Magnetic field intensification by three-dimensional explosion process

TL;DR

This paper explores a three-dimensional magnetohydrodynamic process called magnetic flux explosion, which can intensify magnetic fields in the solar convection zone without relying solely on differential rotation, by converting convective potential energy into magnetic energy.

Contribution

It extends previous two-dimensional studies of flux tube explosion to three-dimensional simulations, demonstrating conditions for effective magnetic field intensification.

Findings

Large-scale perturbations lead to significant magnetic field amplification.

Small-scale perturbations cause flux sheets to rise, reducing amplification.
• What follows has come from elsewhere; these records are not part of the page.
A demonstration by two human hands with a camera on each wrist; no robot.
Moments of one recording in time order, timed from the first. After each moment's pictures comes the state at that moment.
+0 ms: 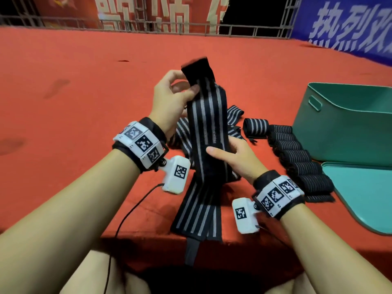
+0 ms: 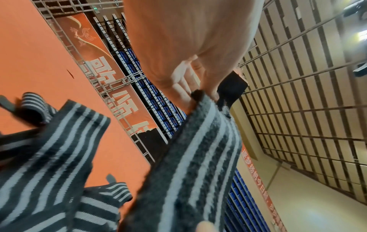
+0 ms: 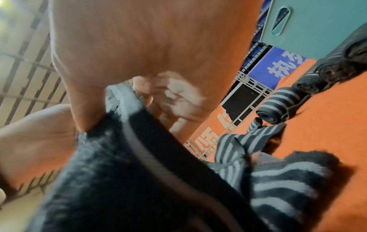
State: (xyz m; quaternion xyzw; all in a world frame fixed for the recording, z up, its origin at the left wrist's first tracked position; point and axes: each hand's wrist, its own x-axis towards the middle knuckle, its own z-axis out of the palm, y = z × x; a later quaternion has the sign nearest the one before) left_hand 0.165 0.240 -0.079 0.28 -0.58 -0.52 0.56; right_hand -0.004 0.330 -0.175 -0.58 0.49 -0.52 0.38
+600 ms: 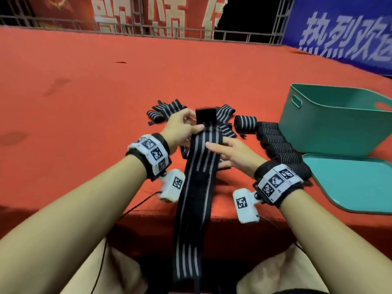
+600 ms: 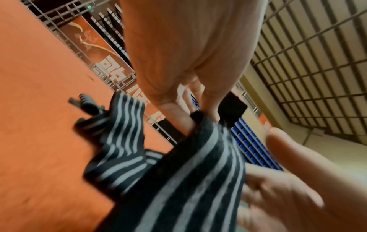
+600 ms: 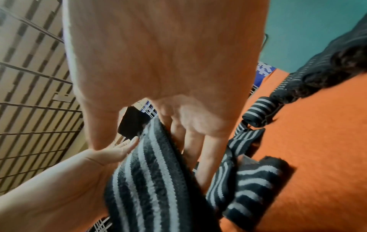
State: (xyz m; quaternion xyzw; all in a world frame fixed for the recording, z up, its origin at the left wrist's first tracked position) left_hand 0.162 0.270 -0.135 0.39 -0.65 -0.52 0.38; right_hand -0.006 0.364 -0.166 -0.53 0.53 -0.44 0.49
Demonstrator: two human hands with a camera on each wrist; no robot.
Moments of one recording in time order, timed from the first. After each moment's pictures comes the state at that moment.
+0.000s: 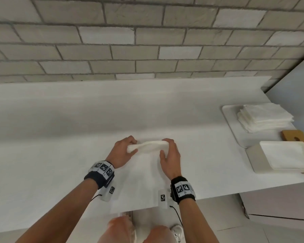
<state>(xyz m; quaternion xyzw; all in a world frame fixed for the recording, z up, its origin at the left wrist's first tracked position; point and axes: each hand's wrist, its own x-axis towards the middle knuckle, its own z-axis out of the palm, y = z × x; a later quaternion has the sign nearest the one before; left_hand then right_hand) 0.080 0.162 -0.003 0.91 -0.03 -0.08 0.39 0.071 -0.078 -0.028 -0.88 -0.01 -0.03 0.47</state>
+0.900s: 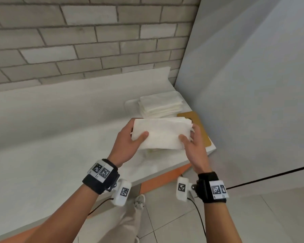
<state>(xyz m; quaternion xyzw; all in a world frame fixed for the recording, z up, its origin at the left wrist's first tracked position) 0.079 -0.346 0.112 0.78 -0.10 -0.05 0.62 0.037 -0.599 0.097 -0.75 0.15 -0.07 0.64</state>
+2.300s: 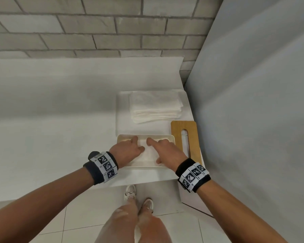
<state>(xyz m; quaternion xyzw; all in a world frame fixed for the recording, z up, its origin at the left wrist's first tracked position) 0.160 -0.471 0.046 0.91 -0.26 -0.29 -0.10 0.176 -0.676 0.044 -0.92 -0.24 0.29 0.13</state>
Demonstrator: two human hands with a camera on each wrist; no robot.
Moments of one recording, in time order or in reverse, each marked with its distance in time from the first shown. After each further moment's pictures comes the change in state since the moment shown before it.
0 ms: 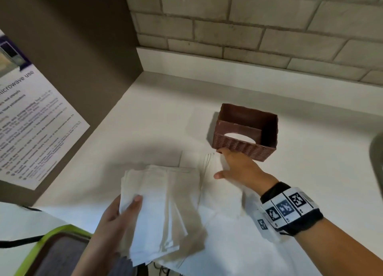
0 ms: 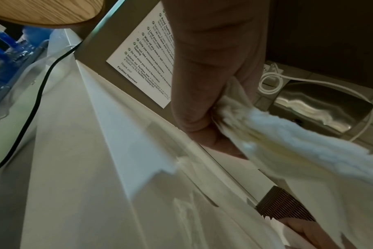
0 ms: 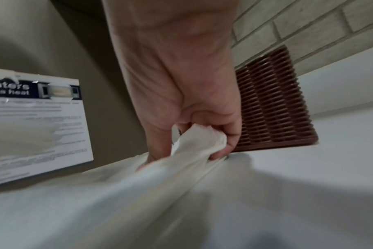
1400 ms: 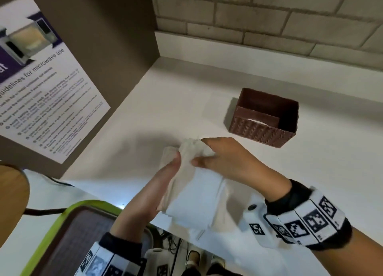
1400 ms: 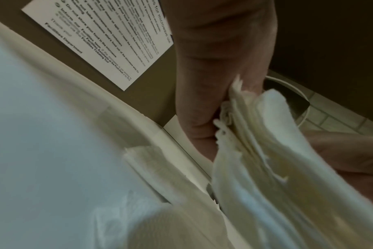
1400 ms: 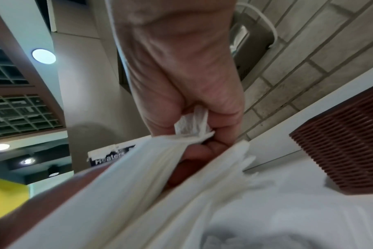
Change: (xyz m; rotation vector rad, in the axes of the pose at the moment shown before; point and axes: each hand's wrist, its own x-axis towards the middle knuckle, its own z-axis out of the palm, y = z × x) left_hand -0.009 0.041 0.034 0.022 -0.481 -0.036; right_hand -0.064 -0.105 -0.018 0.207 0.020 -0.317
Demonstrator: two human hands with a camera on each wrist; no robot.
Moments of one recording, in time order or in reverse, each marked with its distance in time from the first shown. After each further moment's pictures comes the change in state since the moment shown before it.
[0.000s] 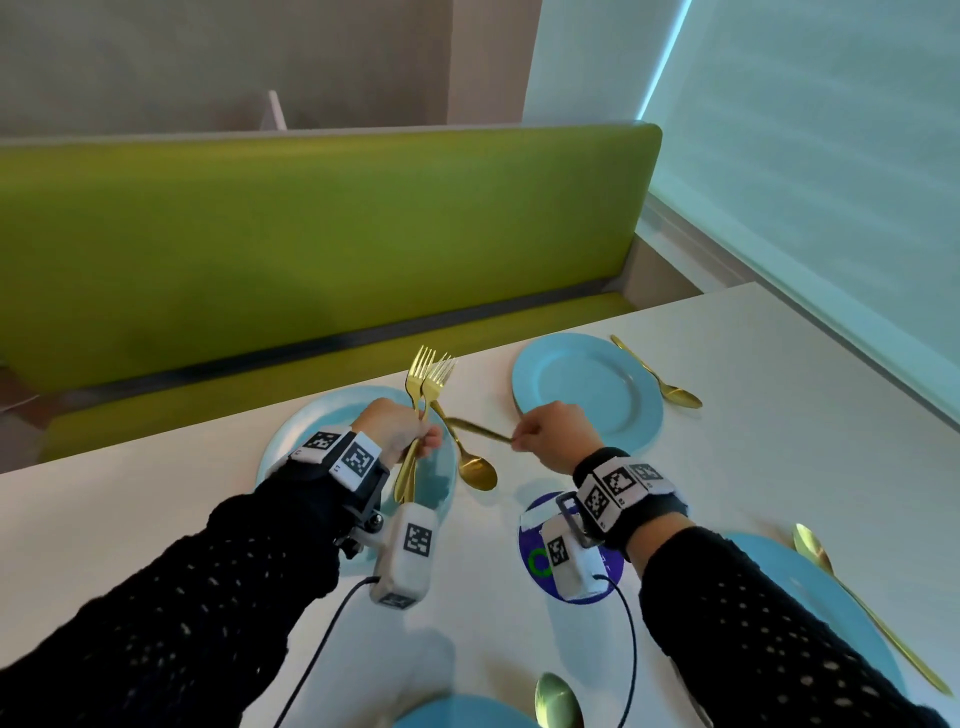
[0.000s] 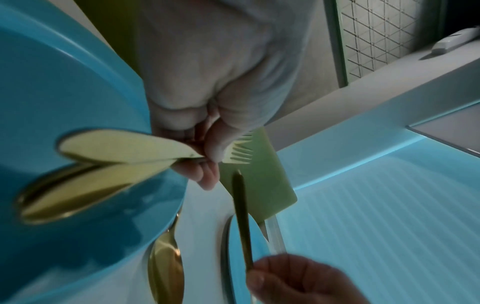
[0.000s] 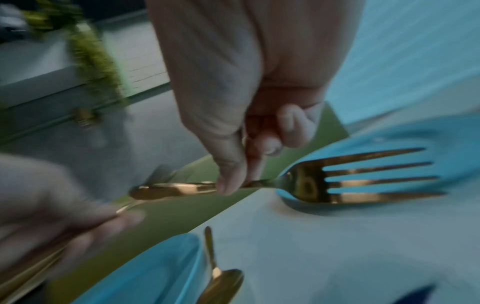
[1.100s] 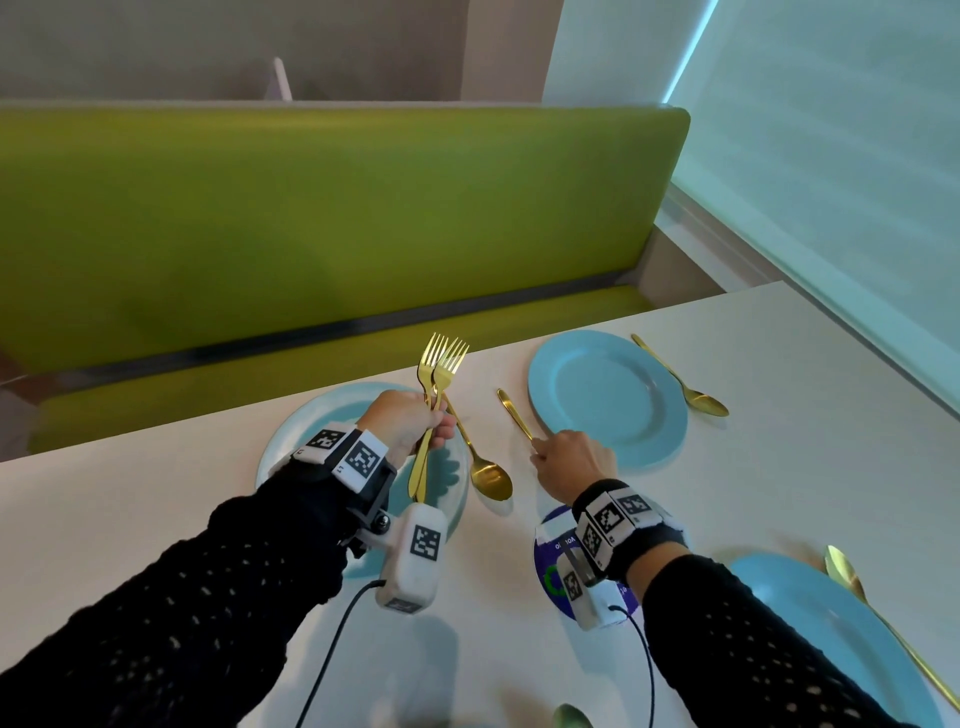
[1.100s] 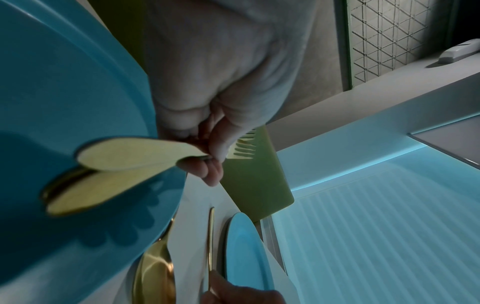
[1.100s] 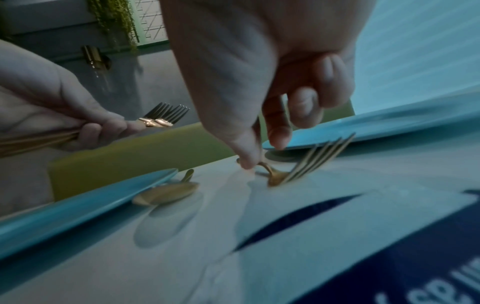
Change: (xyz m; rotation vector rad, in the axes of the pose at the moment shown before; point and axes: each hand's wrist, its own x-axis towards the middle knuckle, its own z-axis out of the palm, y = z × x) left_hand 0.029 0.003 -0.001 -0.114 -0.028 0.034; right_hand 0.019 0.015 0.037 -0.427 -0.024 0.074
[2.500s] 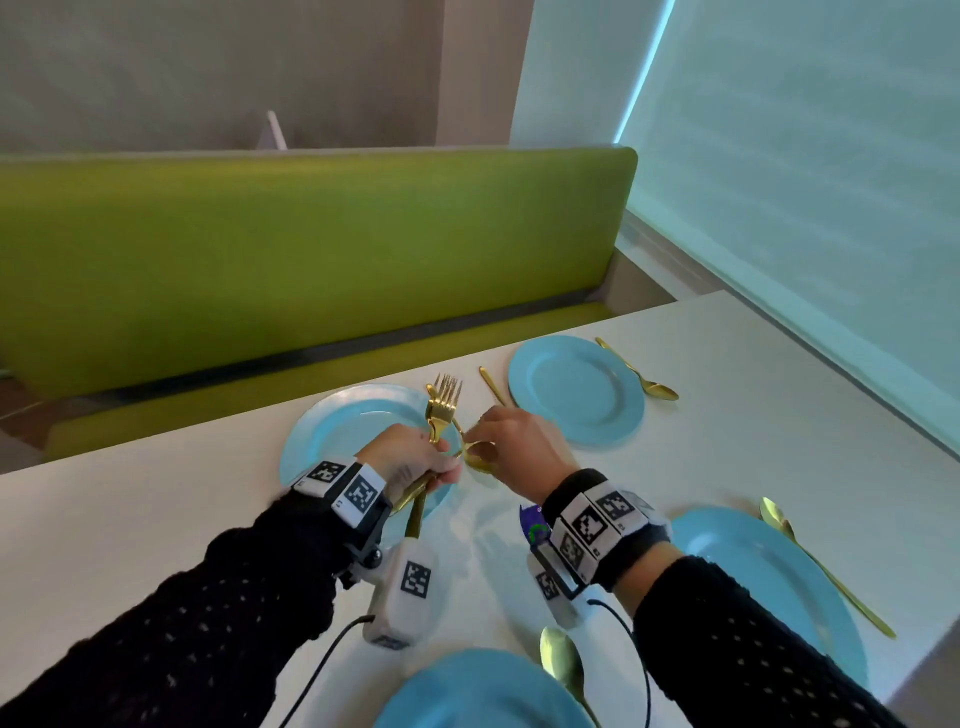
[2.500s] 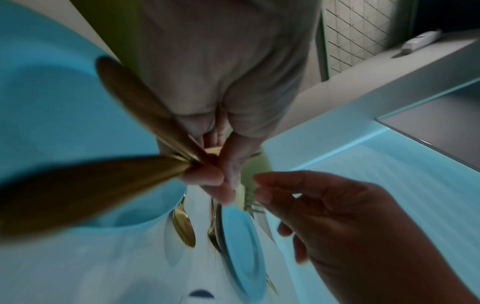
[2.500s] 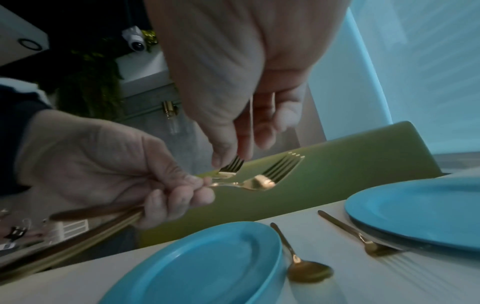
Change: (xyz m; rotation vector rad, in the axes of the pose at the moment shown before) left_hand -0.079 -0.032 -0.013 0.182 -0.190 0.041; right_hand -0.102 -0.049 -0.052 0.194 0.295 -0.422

Three-dimensional effects are crucial for realistic modeling of flux explosion.

Abstract

We investigate an intensification mechanism for the magnetic field near the base of the solar convection zone that does not rely on differential rotation. Such mechanism in addition to differential rotation has been suggested by studies of flux emergence, which typically require field strength in excess of those provided by differential rotation alone. We study here a process in which potential energy of the superadiabatically stratified convection zone is converted into magnetic energy. This mechanism, know as explosion of magnetic flux tubes, has been previously studied in the thin flux tube approximation as well as two-dimensional MHD simulations, we expand the investigation to three-dimensional MHD simulations. Our main result is that enough intensification can be achieved in a three-dimensional magnetic flux sheet as long as the spatial scale of the imposed perturbation normal to the magnetic field is sufficiently large. When this spatial scale is small, the flux sheet tends to rise toward the surface, resulting in a significant decrease of the magnetic field amplification.